More recently, the spread of incel gibberish has been accelerated by the emergence of a 20-year-old Kick streamer known as Clavicular (real name: Braden Peters). Currently, the most visible proponent of “looksmaxxing,” Peters, who did not immediately respond to a request for comment, is open about the abuse. steroids and methamphetaminerubs shoulders with a lawyer white nationalist and a suspected human traffickerpeddles sexist clichésand throws everywhere the N word. For $49, it also offers entry to a “academy” which teaches young men how to “rise up” or transform into the sexiest version of themselves. Yet the whole conversation around the character Clavicular – apparently astroturfed by advertisers paying to stream clips of his exploits – drifting from videos with stupid captions like “Clavicular met a fraternity leader at ASU and was brutally mogged by him.” And “Clavicular was joking around when a group of Foids came over and spiked his cortisol levels..”
These trigger phrases, with incomprehensible variations of existing lexicon piled on for comic effect, activated the social media masses, who saw the opportunity to apply “maxxing” and “mogging” in every circumstance imaginable.
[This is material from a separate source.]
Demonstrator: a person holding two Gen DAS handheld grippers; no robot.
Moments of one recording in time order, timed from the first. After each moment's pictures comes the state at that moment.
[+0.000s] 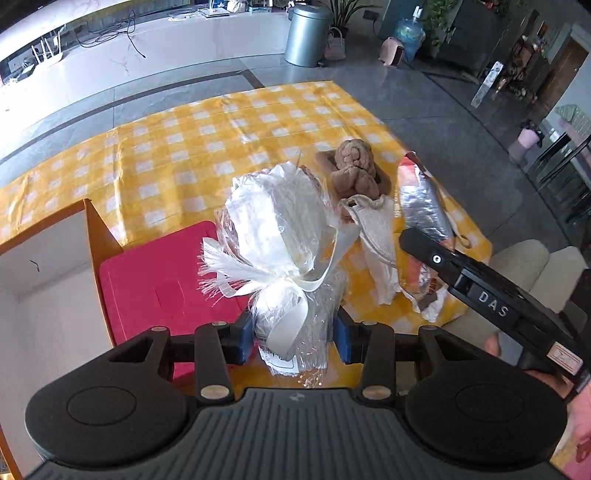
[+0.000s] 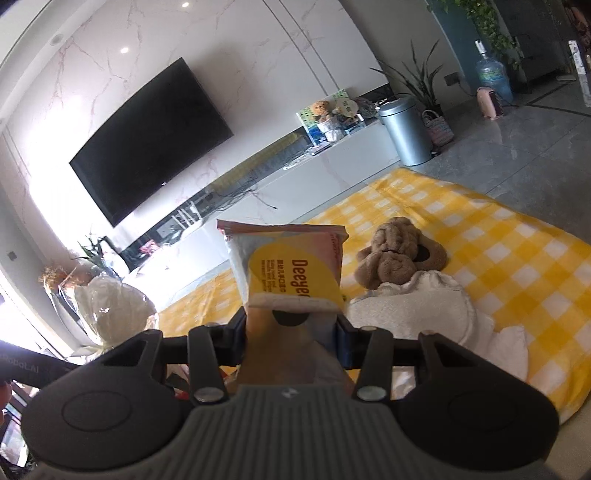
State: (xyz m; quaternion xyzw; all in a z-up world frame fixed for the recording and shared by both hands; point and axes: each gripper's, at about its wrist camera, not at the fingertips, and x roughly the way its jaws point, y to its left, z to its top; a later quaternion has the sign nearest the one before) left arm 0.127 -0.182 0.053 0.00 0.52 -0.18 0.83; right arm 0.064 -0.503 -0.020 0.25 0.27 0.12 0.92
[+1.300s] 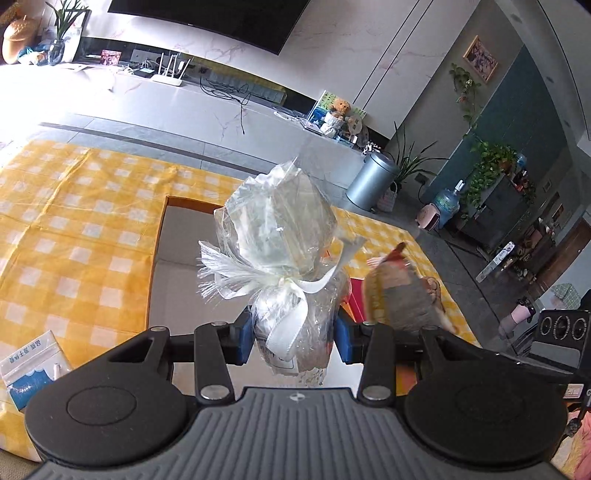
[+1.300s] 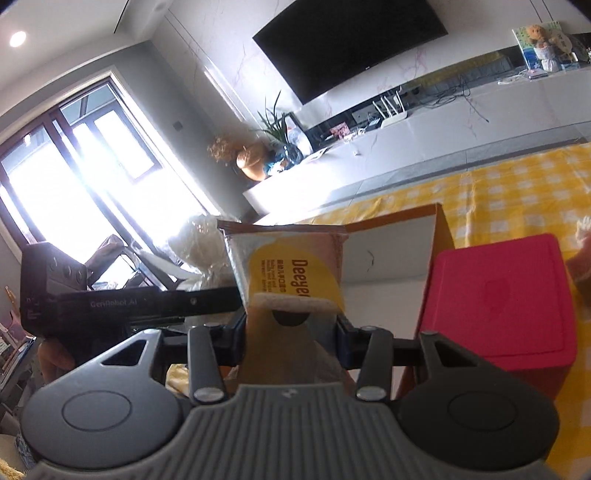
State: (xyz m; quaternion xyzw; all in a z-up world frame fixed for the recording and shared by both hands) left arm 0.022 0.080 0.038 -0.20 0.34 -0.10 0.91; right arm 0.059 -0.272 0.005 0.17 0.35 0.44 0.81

Consequently, the sentence “Trump brutally sanctioned by SCOTUS for tariffmaxxing, a decision that is sure to increase the cortisol of the White House” is now truly readable for commentators poisoned by irony. Peters is therefore seen less as the symptom of a harmful and hopeless attention economy than as a entertainmentincluding by the people willing to reject his cruel means of glory and influence. His edgelord aura can be seen as a ridiculous character, or perhaps a satirical performance of genre optimization.
It should also be noted that Peters is a “incel-ebrity“imbued with the logic and rhetoric of incel society despite not being one himself; his constant access to women makes him an aspirational figure to those who are not.
There can be no clearer sign of the power of the subculture than the fact that everyone accepts its appalling conditions, whether joking or not. As an artificial phenomenon, the Clavicular saga, which now encompasses a “Chad ranking» and a cast of bizarre secondary antagonists who drew comparisons to anime– forces an engagement with something you’d be better off ignoring.
On the other hand, it is entirely possible that incels, true artists of resentment, take offense at the appropriation of their memes and seek to further distance themselves from the general population they so despise. They could very well invent a dialect so impenetrable that it will take another ten years for foreigners to assimilate and normalize it.
For the moment, however, their particular eugenics theory has resonated as a kind of verbal stimulation. How else can you put it: the established vernacular has been turned into a word.